(Try it) Every entry that follows should be reproduced exactly.

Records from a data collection
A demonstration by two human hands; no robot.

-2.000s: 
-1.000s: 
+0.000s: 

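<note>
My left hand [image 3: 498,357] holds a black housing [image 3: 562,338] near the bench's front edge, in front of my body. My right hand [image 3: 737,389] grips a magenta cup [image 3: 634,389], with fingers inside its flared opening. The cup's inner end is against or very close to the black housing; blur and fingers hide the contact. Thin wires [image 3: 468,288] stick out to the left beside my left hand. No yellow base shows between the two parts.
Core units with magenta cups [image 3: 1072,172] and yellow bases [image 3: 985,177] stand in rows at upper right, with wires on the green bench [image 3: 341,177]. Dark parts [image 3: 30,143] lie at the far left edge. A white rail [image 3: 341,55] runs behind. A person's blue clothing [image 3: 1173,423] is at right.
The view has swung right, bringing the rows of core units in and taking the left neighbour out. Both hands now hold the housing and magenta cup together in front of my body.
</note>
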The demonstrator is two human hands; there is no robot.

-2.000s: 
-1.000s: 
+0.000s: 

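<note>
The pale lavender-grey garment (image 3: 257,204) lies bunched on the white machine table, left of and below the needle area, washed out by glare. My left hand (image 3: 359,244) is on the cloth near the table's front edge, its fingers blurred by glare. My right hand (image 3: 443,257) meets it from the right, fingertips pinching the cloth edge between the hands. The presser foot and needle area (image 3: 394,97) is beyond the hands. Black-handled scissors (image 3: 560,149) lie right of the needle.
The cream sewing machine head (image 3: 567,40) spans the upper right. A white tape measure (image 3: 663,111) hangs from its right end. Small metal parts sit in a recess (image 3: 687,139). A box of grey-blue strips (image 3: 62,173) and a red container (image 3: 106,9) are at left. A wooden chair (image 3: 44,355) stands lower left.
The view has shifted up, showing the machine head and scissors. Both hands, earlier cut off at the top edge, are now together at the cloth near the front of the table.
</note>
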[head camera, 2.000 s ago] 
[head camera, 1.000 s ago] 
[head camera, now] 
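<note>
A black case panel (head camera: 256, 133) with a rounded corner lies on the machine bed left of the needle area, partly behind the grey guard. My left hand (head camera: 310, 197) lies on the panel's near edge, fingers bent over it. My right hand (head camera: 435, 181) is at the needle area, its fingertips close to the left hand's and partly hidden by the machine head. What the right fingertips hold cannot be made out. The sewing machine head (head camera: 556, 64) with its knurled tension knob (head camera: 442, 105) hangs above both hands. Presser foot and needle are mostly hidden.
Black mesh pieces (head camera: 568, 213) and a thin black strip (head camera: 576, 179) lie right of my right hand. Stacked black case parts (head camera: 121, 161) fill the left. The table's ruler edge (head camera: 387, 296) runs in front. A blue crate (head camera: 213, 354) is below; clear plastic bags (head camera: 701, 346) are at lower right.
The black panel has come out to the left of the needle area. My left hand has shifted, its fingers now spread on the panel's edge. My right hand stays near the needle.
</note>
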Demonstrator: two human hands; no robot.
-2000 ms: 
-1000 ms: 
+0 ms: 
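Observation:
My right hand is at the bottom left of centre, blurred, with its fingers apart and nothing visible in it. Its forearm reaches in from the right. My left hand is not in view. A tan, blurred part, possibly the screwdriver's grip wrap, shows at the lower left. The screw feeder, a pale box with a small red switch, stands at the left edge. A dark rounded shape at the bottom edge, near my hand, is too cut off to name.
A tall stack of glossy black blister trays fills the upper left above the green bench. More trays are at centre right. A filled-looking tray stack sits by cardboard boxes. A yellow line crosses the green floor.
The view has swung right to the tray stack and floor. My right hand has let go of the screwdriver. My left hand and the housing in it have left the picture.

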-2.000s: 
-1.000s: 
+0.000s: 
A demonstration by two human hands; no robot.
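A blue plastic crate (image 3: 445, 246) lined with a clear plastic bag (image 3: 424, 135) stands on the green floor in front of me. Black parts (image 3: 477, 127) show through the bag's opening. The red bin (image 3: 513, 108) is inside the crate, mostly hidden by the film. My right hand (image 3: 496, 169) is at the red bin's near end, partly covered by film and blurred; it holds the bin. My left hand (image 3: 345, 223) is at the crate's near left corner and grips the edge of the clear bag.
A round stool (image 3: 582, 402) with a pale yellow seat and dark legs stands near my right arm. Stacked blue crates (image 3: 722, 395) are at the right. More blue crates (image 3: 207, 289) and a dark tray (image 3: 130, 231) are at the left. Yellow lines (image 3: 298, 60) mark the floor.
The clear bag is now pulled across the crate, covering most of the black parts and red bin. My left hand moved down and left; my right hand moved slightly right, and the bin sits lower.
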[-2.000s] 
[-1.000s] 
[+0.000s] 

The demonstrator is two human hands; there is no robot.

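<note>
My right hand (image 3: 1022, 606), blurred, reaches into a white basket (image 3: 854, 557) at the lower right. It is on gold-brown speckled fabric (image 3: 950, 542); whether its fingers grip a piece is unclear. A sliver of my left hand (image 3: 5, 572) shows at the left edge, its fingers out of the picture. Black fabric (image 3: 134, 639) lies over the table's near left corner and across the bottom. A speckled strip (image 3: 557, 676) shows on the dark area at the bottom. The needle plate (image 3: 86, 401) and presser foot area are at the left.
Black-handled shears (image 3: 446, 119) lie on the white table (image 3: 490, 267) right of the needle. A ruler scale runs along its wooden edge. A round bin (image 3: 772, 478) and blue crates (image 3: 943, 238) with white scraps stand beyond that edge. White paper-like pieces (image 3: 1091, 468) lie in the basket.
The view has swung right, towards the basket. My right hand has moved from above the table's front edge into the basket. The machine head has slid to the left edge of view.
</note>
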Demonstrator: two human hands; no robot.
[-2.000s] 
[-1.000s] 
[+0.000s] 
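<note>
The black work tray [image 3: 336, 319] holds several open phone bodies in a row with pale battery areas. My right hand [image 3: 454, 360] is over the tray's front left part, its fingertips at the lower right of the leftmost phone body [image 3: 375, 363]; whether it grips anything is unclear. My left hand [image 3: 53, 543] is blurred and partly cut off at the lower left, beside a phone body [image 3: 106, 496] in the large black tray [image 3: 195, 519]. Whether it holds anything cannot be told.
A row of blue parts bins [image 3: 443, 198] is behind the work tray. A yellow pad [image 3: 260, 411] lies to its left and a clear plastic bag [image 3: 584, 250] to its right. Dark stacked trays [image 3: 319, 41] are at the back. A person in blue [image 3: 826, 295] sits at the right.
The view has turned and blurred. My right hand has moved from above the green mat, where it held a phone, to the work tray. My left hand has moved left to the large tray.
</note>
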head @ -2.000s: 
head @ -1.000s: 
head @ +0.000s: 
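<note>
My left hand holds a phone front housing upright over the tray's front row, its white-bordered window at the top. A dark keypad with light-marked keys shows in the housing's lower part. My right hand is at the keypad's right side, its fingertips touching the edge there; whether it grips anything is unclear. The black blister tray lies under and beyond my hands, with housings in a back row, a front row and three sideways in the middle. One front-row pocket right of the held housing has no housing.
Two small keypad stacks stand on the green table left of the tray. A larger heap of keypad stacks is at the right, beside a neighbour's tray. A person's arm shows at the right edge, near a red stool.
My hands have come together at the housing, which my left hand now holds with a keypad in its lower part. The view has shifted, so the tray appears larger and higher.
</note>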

(Answer below)
A demonstration by two human hands; no robot.

-2.000s: 
-1.000s: 
+0.000s: 

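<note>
My left hand [image 3: 498,357] holds a black housing [image 3: 562,338] near the bench's front edge, in front of my body. My right hand [image 3: 737,389] grips a magenta cup [image 3: 634,389], with fingers inside its flared opening. The cup's inner end is against or very close to the black housing; blur and fingers hide the contact. Thin wires [image 3: 468,288] stick out to the left beside my left hand. No yellow base shows between the two parts.
Core units with magenta cups [image 3: 1072,172] and yellow bases [image 3: 985,177] stand in rows at upper right, with wires on the green bench [image 3: 341,177]. Dark parts [image 3: 30,143] lie at the far left edge. A white rail [image 3: 341,55] runs behind. A person's blue clothing [image 3: 1173,423] is at right.
The view has swung right, bringing the rows of core units in and taking the left neighbour out. Both hands now hold the housing and magenta cup together in front of my body.
</note>
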The demonstrator is two human hands; there is no robot.

-2.000s: 
-1.000s: 
+0.000s: 

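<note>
The pale lavender-grey garment (image 3: 257,204) lies bunched on the white machine table, left of and below the needle area, washed out by glare. My left hand (image 3: 359,244) is on the cloth near the table's front edge, its fingers blurred by glare. My right hand (image 3: 443,257) meets it from the right, fingertips pinching the cloth edge between the hands. The presser foot and needle area (image 3: 394,97) is beyond the hands. Black-handled scissors (image 3: 560,149) lie right of the needle.
The cream sewing machine head (image 3: 567,40) spans the upper right. A white tape measure (image 3: 663,111) hangs from its right end. Small metal parts sit in a recess (image 3: 687,139). A box of grey-blue strips (image 3: 62,173) and a red container (image 3: 106,9) are at left. A wooden chair (image 3: 44,355) stands lower left.
The view has shifted up, showing the machine head and scissors. Both hands, earlier cut off at the top edge, are now together at the cloth near the front of the table.
</note>
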[head camera, 2.000 s ago] 
[head camera, 1.000 s ago] 
[head camera, now] 
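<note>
A black case panel (head camera: 256, 133) with a rounded corner lies on the machine bed left of the needle area, partly behind the grey guard. My left hand (head camera: 310, 197) lies on the panel's near edge, fingers bent over it. My right hand (head camera: 435, 181) is at the needle area, its fingertips close to the left hand's and partly hidden by the machine head. What the right fingertips hold cannot be made out. The sewing machine head (head camera: 556, 64) with its knurled tension knob (head camera: 442, 105) hangs above both hands. Presser foot and needle are mostly hidden.
Black mesh pieces (head camera: 568, 213) and a thin black strip (head camera: 576, 179) lie right of my right hand. Stacked black case parts (head camera: 121, 161) fill the left. The table's ruler edge (head camera: 387, 296) runs in front. A blue crate (head camera: 213, 354) is below; clear plastic bags (head camera: 701, 346) are at lower right.
The black panel has come out to the left of the needle area. My left hand has shifted, its fingers now spread on the panel's edge. My right hand stays near the needle.
</note>
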Demonstrator: two human hands; no robot.
-2000 ms: 
-1000 ms: 
+0 ms: 
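Observation:
My right hand is at the bottom left of centre, blurred, with its fingers apart and nothing visible in it. Its forearm reaches in from the right. My left hand is not in view. A tan, blurred part, possibly the screwdriver's grip wrap, shows at the lower left. The screw feeder, a pale box with a small red switch, stands at the left edge. A dark rounded shape at the bottom edge, near my hand, is too cut off to name.
A tall stack of glossy black blister trays fills the upper left above the green bench. More trays are at centre right. A filled-looking tray stack sits by cardboard boxes. A yellow line crosses the green floor.
The view has swung right to the tray stack and floor. My right hand has let go of the screwdriver. My left hand and the housing in it have left the picture.
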
-2.000s: 
-1.000s: 
+0.000s: 
A demonstration by two human hands; no robot.
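A blue plastic crate (image 3: 445, 246) lined with a clear plastic bag (image 3: 424, 135) stands on the green floor in front of me. Black parts (image 3: 477, 127) show through the bag's opening. The red bin (image 3: 513, 108) is inside the crate, mostly hidden by the film. My right hand (image 3: 496, 169) is at the red bin's near end, partly covered by film and blurred; it holds the bin. My left hand (image 3: 345, 223) is at the crate's near left corner and grips the edge of the clear bag.
A round stool (image 3: 582, 402) with a pale yellow seat and dark legs stands near my right arm. Stacked blue crates (image 3: 722, 395) are at the right. More blue crates (image 3: 207, 289) and a dark tray (image 3: 130, 231) are at the left. Yellow lines (image 3: 298, 60) mark the floor.
The clear bag is now pulled across the crate, covering most of the black parts and red bin. My left hand moved down and left; my right hand moved slightly right, and the bin sits lower.
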[-2.000s] 
[-1.000s] 
[+0.000s] 

The demonstrator is two human hands; there is no robot.

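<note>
My right hand (image 3: 1022, 606), blurred, reaches into a white basket (image 3: 854, 557) at the lower right. It is on gold-brown speckled fabric (image 3: 950, 542); whether its fingers grip a piece is unclear. A sliver of my left hand (image 3: 5, 572) shows at the left edge, its fingers out of the picture. Black fabric (image 3: 134, 639) lies over the table's near left corner and across the bottom. A speckled strip (image 3: 557, 676) shows on the dark area at the bottom. The needle plate (image 3: 86, 401) and presser foot area are at the left.
Black-handled shears (image 3: 446, 119) lie on the white table (image 3: 490, 267) right of the needle. A ruler scale runs along its wooden edge. A round bin (image 3: 772, 478) and blue crates (image 3: 943, 238) with white scraps stand beyond that edge. White paper-like pieces (image 3: 1091, 468) lie in the basket.
The view has swung right, towards the basket. My right hand has moved from above the table's front edge into the basket. The machine head has slid to the left edge of view.
</note>
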Demonstrator: two human hands; no robot.
[-2.000s] 
[-1.000s] 
[+0.000s] 
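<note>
The black work tray [image 3: 336, 319] holds several open phone bodies in a row with pale battery areas. My right hand [image 3: 454, 360] is over the tray's front left part, its fingertips at the lower right of the leftmost phone body [image 3: 375, 363]; whether it grips anything is unclear. My left hand [image 3: 53, 543] is blurred and partly cut off at the lower left, beside a phone body [image 3: 106, 496] in the large black tray [image 3: 195, 519]. Whether it holds anything cannot be told.
A row of blue parts bins [image 3: 443, 198] is behind the work tray. A yellow pad [image 3: 260, 411] lies to its left and a clear plastic bag [image 3: 584, 250] to its right. Dark stacked trays [image 3: 319, 41] are at the back. A person in blue [image 3: 826, 295] sits at the right.
The view has turned and blurred. My right hand has moved from above the green mat, where it held a phone, to the work tray. My left hand has moved left to the large tray.
</note>
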head @ -2.000s: 
head @ -1.000s: 
head @ +0.000s: 
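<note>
My left hand holds a phone front housing upright over the tray's front row, its white-bordered window at the top. A dark keypad with light-marked keys shows in the housing's lower part. My right hand is at the keypad's right side, its fingertips touching the edge there; whether it grips anything is unclear. The black blister tray lies under and beyond my hands, with housings in a back row, a front row and three sideways in the middle. One front-row pocket right of the held housing has no housing.
Two small keypad stacks stand on the green table left of the tray. A larger heap of keypad stacks is at the right, beside a neighbour's tray. A person's arm shows at the right edge, near a red stool.
My hands have come together at the housing, which my left hand now holds with a keypad in its lower part. The view has shifted, so the tray appears larger and higher.
</note>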

No more work is required for the exercise.